▶ **Task to complete**: In the listing below, the lines starting with the line with "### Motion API" and going on through the line with "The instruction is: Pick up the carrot" are to be reproduced exactly, and only those.

------------------------------

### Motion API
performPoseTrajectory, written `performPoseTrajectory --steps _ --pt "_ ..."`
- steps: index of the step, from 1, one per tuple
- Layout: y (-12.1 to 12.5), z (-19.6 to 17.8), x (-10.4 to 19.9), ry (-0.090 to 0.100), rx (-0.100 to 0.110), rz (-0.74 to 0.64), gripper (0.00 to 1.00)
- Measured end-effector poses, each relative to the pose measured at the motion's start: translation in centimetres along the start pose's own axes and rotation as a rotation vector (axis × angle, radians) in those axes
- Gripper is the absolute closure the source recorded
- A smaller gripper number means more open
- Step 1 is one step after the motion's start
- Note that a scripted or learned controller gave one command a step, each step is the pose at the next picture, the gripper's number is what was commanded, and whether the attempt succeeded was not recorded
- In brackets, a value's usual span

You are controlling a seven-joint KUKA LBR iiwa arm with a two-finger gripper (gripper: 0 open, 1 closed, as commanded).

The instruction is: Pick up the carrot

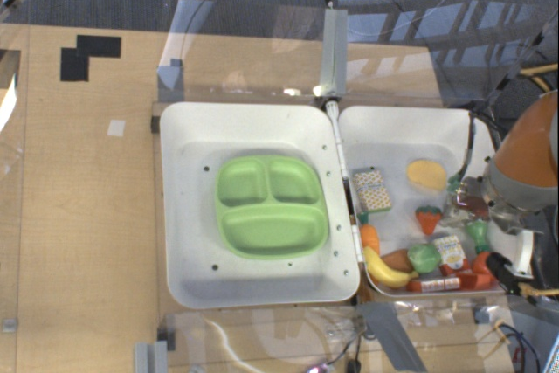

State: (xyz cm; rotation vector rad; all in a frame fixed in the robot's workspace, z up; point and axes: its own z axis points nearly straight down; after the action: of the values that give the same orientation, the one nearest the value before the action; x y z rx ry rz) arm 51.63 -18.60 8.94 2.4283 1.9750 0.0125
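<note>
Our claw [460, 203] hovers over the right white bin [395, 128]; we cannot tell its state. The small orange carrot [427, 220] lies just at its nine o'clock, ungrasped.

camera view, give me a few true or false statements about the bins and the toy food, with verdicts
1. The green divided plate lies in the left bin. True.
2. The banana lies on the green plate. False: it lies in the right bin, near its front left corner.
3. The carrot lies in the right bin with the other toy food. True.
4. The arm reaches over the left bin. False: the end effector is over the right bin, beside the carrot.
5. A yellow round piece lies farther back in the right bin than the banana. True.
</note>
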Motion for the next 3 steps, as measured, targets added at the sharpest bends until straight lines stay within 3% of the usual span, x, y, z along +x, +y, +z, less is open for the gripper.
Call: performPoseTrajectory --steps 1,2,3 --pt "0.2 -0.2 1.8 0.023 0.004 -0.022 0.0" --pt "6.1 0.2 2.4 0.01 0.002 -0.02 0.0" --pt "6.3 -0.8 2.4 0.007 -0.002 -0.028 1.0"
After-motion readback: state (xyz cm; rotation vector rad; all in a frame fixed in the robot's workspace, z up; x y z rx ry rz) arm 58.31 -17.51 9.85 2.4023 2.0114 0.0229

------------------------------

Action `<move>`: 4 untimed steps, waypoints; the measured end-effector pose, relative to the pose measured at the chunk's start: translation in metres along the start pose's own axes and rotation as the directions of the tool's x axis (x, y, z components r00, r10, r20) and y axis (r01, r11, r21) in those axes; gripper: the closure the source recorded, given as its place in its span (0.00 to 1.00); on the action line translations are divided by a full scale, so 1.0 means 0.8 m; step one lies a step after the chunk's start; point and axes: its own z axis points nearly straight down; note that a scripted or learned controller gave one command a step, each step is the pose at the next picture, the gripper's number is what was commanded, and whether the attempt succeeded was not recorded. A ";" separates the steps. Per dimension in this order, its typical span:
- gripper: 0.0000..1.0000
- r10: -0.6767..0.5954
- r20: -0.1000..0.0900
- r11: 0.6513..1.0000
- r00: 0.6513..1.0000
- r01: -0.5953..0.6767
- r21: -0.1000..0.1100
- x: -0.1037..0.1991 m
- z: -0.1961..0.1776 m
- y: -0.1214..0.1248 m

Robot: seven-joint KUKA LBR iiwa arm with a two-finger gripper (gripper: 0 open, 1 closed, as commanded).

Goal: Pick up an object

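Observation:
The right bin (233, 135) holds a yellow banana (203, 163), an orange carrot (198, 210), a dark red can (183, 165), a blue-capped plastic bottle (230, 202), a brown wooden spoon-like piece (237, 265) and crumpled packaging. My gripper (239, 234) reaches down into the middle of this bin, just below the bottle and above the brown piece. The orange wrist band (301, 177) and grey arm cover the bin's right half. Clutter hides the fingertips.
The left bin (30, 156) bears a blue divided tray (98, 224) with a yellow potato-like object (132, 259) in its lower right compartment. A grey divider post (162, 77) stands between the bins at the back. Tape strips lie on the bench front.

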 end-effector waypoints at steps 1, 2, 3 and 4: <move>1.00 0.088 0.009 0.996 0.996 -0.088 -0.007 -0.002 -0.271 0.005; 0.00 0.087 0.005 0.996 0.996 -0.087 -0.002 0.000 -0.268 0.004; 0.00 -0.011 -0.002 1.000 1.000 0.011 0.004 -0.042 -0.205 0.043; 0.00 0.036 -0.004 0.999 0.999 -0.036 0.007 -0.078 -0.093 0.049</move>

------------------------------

▶ **Written answer**:
### Motion API
performPoseTrajectory, written `performPoseTrajectory --steps _ --pt "_ ..."`
- steps: index of the step, from 1, one per tuple
- Layout: y (-12.1 to 12.5), z (-19.6 to 17.8), x (-10.4 to 19.9), ry (-0.090 to 0.100), rx (-0.100 to 0.110), rz (-0.74 to 0.64), gripper (0.00 to 1.00)
- Measured end-effector poses, each relative to the pose measured at the motion's start: translation in centimetres along the start pose's own axes and rotation as a rotation vector (axis × angle, radians) in those axes
- Gripper is the absolute closure the source recorded
- A smaller gripper number means more open
- Step 1 is one step after the motion's start
- Note that a scripted or learned controller gave one command a step, each step is the pose at the next picture, the gripper's number is what was commanded, and whether the attempt succeeded was not recorded
- In brackets, a value's usual span

You are controlling a seven-joint KUKA LBR iiwa arm with a two-finger gripper (gripper: 0 open, 1 closed, as commanded).

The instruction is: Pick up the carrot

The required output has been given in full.